With terra/GDAL you can ignore the valid_range by using opts="HONOUR_VALID_RANGE=NO". With that, the NA counts match:

x <- rast("example.nc", "AOD", opts="HONOUR_VALID_RANGE=NO") 
global(x, "isNA")
#      isNA
#AOD 2411771
sum(is.na(v.nc))
#[1] 2411771

Perhaps the "ncdf4" approach is better. But my thinking is that, if these values should not be exluded, the file would need to be fixed by the data provider. After all, it is not required to set a "valid_range" in a NetCDF file.
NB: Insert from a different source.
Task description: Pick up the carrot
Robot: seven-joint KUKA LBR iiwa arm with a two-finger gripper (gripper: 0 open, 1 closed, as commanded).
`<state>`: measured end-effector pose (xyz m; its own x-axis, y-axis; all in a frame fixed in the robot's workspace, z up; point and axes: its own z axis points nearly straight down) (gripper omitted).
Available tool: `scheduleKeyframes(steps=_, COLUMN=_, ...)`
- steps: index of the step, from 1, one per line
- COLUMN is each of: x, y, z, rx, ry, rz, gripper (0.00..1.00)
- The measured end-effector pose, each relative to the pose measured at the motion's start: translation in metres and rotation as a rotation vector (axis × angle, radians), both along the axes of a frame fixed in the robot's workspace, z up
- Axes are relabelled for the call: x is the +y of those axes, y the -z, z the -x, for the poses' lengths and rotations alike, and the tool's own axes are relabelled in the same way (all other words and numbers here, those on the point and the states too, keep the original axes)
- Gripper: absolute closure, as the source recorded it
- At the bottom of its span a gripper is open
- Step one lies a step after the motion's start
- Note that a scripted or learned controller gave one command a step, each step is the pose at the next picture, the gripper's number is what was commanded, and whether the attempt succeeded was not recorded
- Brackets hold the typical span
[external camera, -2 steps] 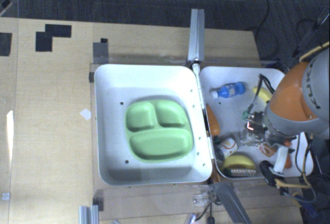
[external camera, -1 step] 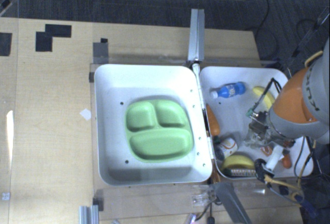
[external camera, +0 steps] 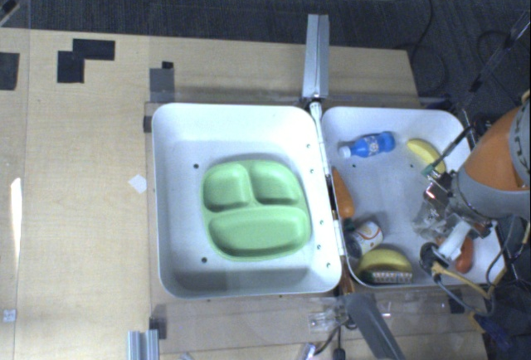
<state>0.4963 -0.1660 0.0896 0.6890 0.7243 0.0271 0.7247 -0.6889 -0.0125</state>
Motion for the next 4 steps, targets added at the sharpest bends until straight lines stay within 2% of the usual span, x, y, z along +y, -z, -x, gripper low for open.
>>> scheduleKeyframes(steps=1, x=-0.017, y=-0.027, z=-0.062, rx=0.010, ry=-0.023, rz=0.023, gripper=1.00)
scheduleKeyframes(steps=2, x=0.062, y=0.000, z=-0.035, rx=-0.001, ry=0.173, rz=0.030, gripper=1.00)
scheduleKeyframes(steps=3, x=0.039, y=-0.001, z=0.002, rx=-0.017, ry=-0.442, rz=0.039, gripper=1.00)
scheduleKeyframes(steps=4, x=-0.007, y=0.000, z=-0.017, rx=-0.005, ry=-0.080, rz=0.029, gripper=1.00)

Since they did set it, I will assume that the raw values of "-3" ("-0.05" after transformation) are not valid and should be considered to be equivalent to "missing".

Note that the valid_range applies to the raw values, not to the transformed values, but in this case that does not matter as they are both below zero. Also see https://github.com/rspatial/terra/issues/1360

Kodiologist commented 6 months ago

What a mess. Thanks for the thorough explanation.